Castlemourn is a campaign setting for the Dungeons & Dragons role-playing game by Ed Greenwood, published by Margaret Weis Productions, Ltd. The world of Castlemourn lost its past during a cataclysm, and now various races (including old, such as elves and dwarves, and new ones) try to find their history.

Setting
Castlemourn is a land searching for its past. Its people are unaware of their origins, the greatness of their history, or what disaster brought about the Dark Age that has engulfed the land. Some three hundred years before the setting's current era, there existed a magical place of shining towers and marvelous wonders called the Realm of Castles. Legends tell of a great war against fell creatures that destroyed the realm, leaving scorched ruins and crumbling citadels. Whatever befell this realm was so terrible that the gods have "cordoned" it off. No one is permitted to leave Castlemourn and those who find their way there, do so at their own peril, as adventurers, treasure hunters, and questors scour the land searching for relics, artifacts, and clues to their past. Castlemourn is a post-apocalyptic fantasy setting where kingdoms fight for power through political intrigue and outright warfare; where the brave seek their fortunes in dangerous ruins, and where everyone fears the unspeakable evil that shadows their land.

Races
In Castlemourn, one can find almost all of the core races, except half-orc. However, their base abilities all changed in some ways.
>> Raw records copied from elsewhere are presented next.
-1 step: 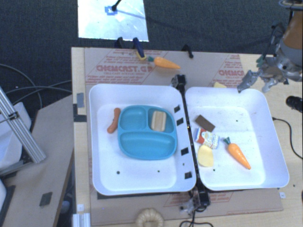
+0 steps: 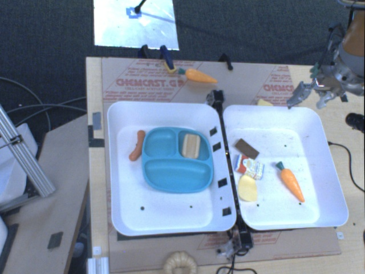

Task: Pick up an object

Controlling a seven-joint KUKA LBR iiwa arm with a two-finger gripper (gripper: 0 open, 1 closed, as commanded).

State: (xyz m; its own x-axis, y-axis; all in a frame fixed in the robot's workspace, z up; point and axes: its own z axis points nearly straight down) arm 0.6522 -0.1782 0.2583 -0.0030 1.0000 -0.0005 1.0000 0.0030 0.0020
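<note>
While the end effector (image 2: 312, 93) is held spread and empty above the right bin's (image 2: 328, 147) far right corner, the carrot (image 2: 291, 182) is seen near its right wall.

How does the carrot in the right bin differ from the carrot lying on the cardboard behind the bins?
The bin carrot lies inside the right bin, tip toward the camera, leaves away. The cardboard carrot lies outside both bins, nearly crosswise, leaves to the view's left. It looks paler. Both are orange with green tops.
</note>
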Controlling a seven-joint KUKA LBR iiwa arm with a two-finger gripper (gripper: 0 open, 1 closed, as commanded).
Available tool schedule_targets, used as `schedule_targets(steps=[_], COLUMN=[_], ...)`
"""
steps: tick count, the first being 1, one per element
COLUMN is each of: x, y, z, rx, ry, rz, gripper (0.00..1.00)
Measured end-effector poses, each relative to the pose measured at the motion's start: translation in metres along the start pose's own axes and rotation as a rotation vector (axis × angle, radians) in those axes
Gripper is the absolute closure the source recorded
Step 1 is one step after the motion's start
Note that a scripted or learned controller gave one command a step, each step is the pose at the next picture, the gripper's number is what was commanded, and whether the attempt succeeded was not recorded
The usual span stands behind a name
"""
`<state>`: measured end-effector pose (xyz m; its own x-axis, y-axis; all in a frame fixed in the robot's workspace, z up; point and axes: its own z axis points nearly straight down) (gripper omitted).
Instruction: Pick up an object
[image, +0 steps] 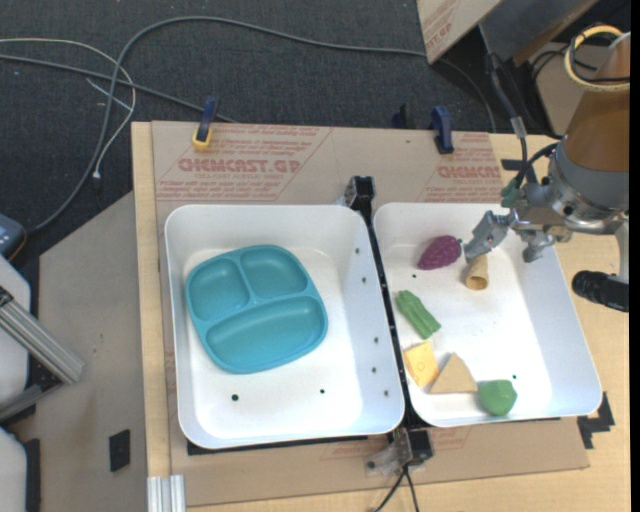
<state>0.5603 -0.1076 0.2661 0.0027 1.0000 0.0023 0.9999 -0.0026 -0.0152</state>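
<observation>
The right bin (560, 330) holds several small toys. A purple, grape-like piece (438, 252) lies at its back, with a small tan cone (477, 272) just right of it. A green pickle (417, 313) lies near the left wall. A yellow cheese block (420, 362), a tan wedge (455, 377) and a round green piece (497, 397) sit along the front. My gripper (510, 242) hovers over the bin's back right part, open, with nothing between its fingers. Its left finger (486, 234) is just above the tan cone.
The left bin (200, 400) holds a teal divided plate (258, 306). Black clips (359, 190) join the bins along the middle wall. Blue clamps (207, 118) hold the cardboard base at the back. The arm comes in over the right bin's far right corner.
</observation>
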Motion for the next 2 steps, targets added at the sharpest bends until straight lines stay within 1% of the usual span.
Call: schedule_targets(steps=[1,2], x=[0.0,0.009], y=[0.002,-0.002], z=[-0.007,0.04], rx=[-0.014,-0.012], ry=[-0.001,-0.001], rz=[-0.003,-0.002], gripper=[0.0,0.0])
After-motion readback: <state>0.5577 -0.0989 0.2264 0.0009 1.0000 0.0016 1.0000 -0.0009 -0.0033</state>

Dwarves: Dwarves are a stout miner race, just like in the core settings. However, they perceive the world as an illusion, so they are more prone to be affected by illusions, but can ignore real dangers, as if they were only illusions.
Elves: Elves are lithe creatures of the woods, who glow with light, and therefore hardly can hide from others.
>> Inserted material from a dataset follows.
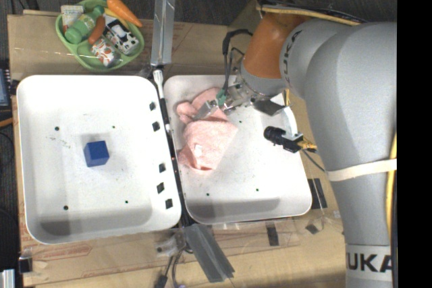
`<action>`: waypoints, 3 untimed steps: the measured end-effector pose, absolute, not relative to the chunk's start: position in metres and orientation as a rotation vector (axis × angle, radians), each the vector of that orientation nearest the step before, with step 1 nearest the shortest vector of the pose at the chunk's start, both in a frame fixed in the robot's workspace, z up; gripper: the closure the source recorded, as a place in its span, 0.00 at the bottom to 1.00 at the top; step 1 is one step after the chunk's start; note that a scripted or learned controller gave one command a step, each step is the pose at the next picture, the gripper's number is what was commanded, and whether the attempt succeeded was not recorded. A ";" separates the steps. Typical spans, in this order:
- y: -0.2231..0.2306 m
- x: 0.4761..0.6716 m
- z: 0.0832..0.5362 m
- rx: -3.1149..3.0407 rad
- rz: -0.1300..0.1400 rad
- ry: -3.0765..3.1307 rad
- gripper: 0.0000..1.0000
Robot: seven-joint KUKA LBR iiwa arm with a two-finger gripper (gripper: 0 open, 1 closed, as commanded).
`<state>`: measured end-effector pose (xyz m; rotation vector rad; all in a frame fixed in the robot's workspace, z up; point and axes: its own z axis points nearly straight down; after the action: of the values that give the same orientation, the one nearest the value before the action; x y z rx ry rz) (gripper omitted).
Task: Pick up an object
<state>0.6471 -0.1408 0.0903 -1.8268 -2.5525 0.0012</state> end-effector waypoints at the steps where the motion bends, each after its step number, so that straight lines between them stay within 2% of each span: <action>1: -0.112 0.657 0.090 -1.659 0.001 -2.669 0.00; 2: -0.079 0.651 0.190 -1.593 0.003 -2.706 0.00; 3: -0.118 0.633 0.090 -1.693 0.002 -2.644 0.00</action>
<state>0.6325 -0.1180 0.0899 -1.6930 -2.6444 0.0020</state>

Half-Elves: Just like their elven ancestors, they glow, but with a dimmer light.
Halflings: Small people, who are the masters of forging magical items.
Gnomes: Gnomes are little humanoids, who swore to commit a great task in their lives.
Godaunts: Fell beasts, who are looked down by other races. They are the equivalent of the half-orc.
Thaele: Vampire-like mysterious race.

Classes
There is only one extra class beside the core classes of D&D: the buccaneer. The buccaneers are pirates, seafaring swashbucklers. There are six prestige classes as well: dusked, faithless one, rhymesword, servant of the Seven, truesword knight and waymaster.